_Directions_.
Print the listing exactly as it stands. Skip every picture.

........

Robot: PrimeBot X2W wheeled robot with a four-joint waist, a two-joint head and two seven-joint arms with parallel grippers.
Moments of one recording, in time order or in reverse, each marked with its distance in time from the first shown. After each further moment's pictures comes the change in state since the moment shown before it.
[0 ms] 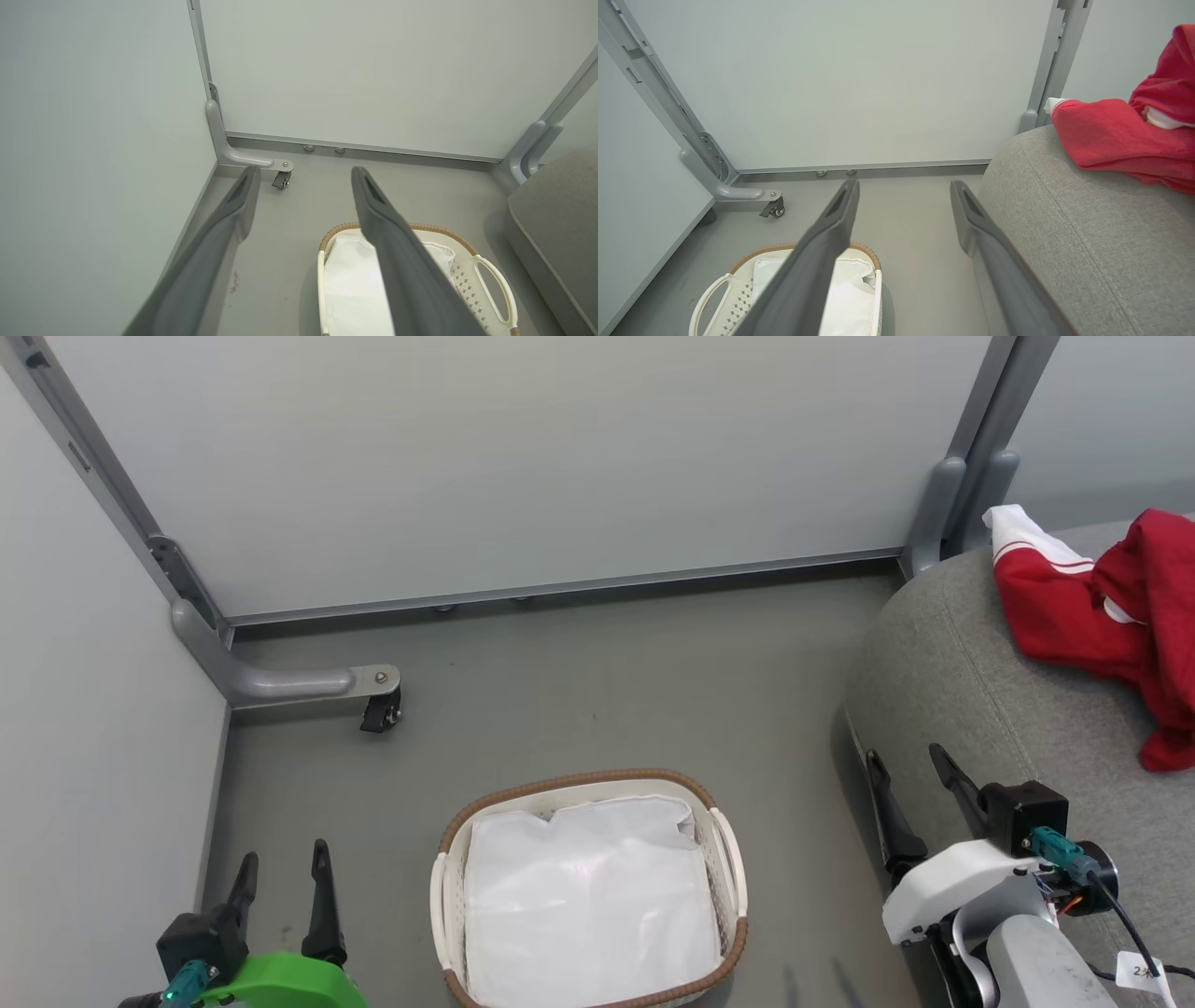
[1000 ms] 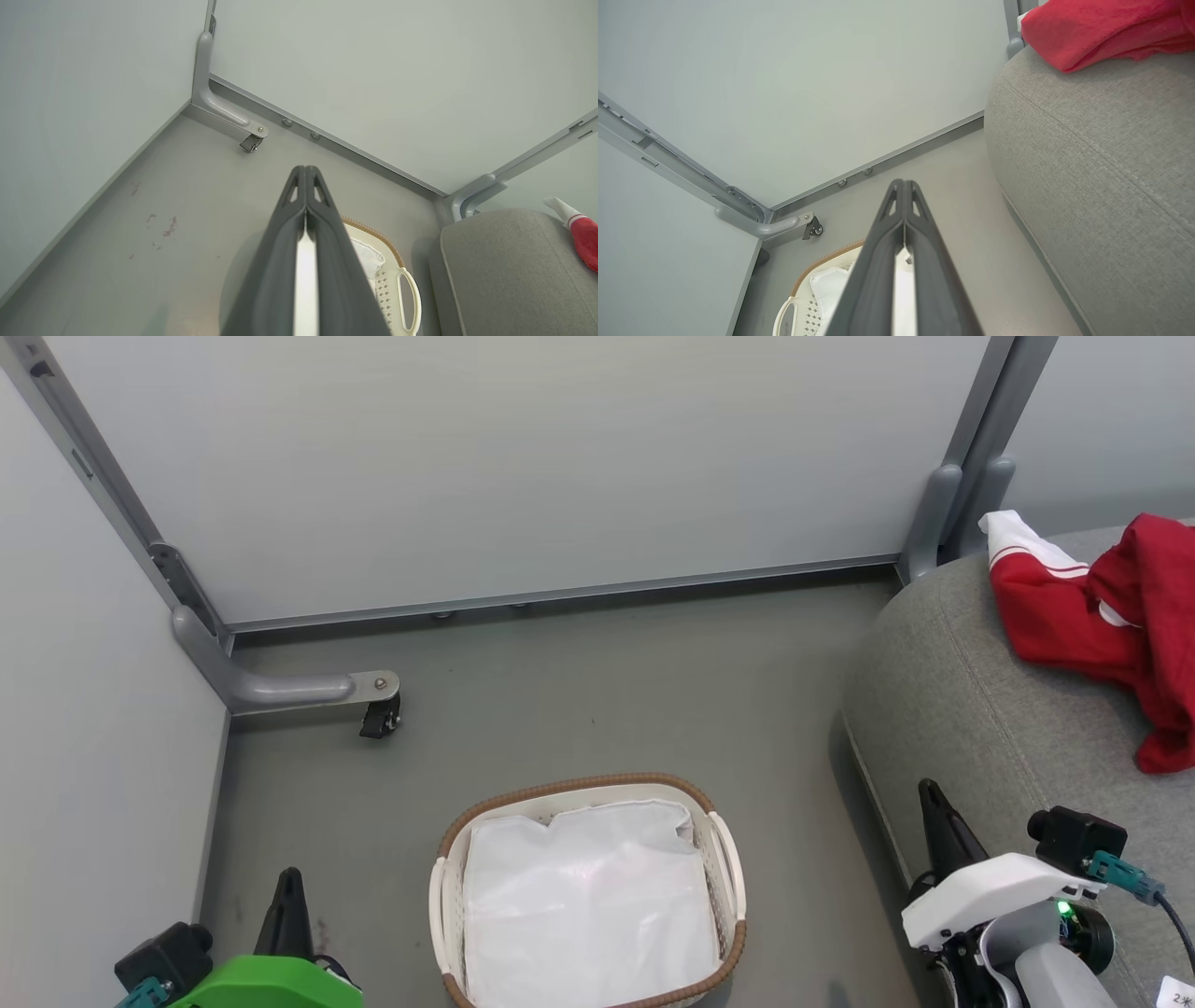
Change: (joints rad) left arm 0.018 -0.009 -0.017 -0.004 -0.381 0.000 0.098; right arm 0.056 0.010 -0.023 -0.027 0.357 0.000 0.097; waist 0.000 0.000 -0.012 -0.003
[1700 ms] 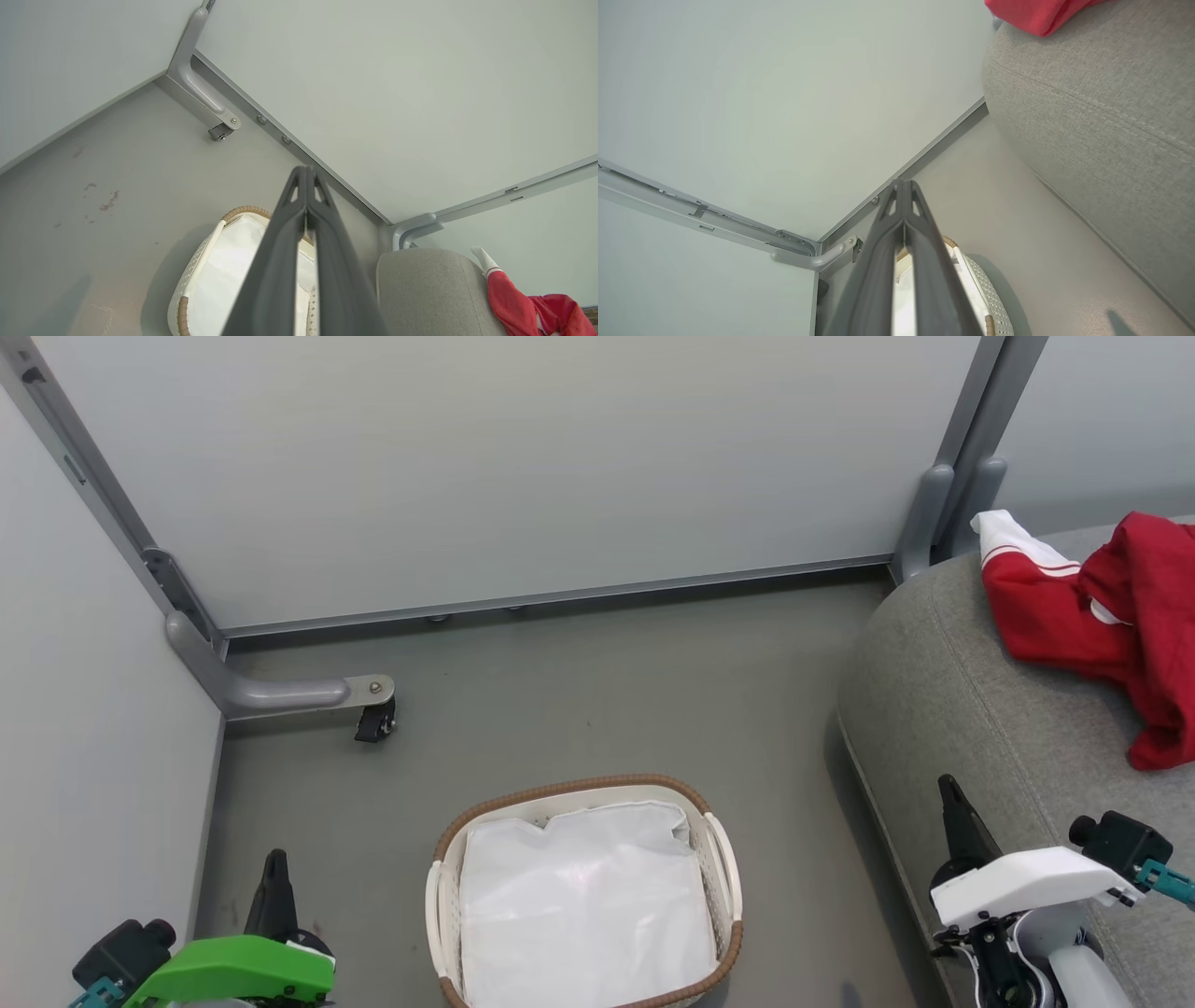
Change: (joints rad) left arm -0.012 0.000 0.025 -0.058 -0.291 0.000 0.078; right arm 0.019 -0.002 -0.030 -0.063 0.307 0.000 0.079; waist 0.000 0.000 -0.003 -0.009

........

_Solution to the exercise_.
Robot: PrimeBot X2W wheeled robot with a four-joint waist, a two-joint head and two seven-joint arms with parallel grippers.
Moments of one recording, in time order or in reverse, each marked with its distance in time from the first shown. After each further moment's pictures comes the change in state since the moment shown before it.
[0 ms] 
[1000 ms] 
Change: (joints rad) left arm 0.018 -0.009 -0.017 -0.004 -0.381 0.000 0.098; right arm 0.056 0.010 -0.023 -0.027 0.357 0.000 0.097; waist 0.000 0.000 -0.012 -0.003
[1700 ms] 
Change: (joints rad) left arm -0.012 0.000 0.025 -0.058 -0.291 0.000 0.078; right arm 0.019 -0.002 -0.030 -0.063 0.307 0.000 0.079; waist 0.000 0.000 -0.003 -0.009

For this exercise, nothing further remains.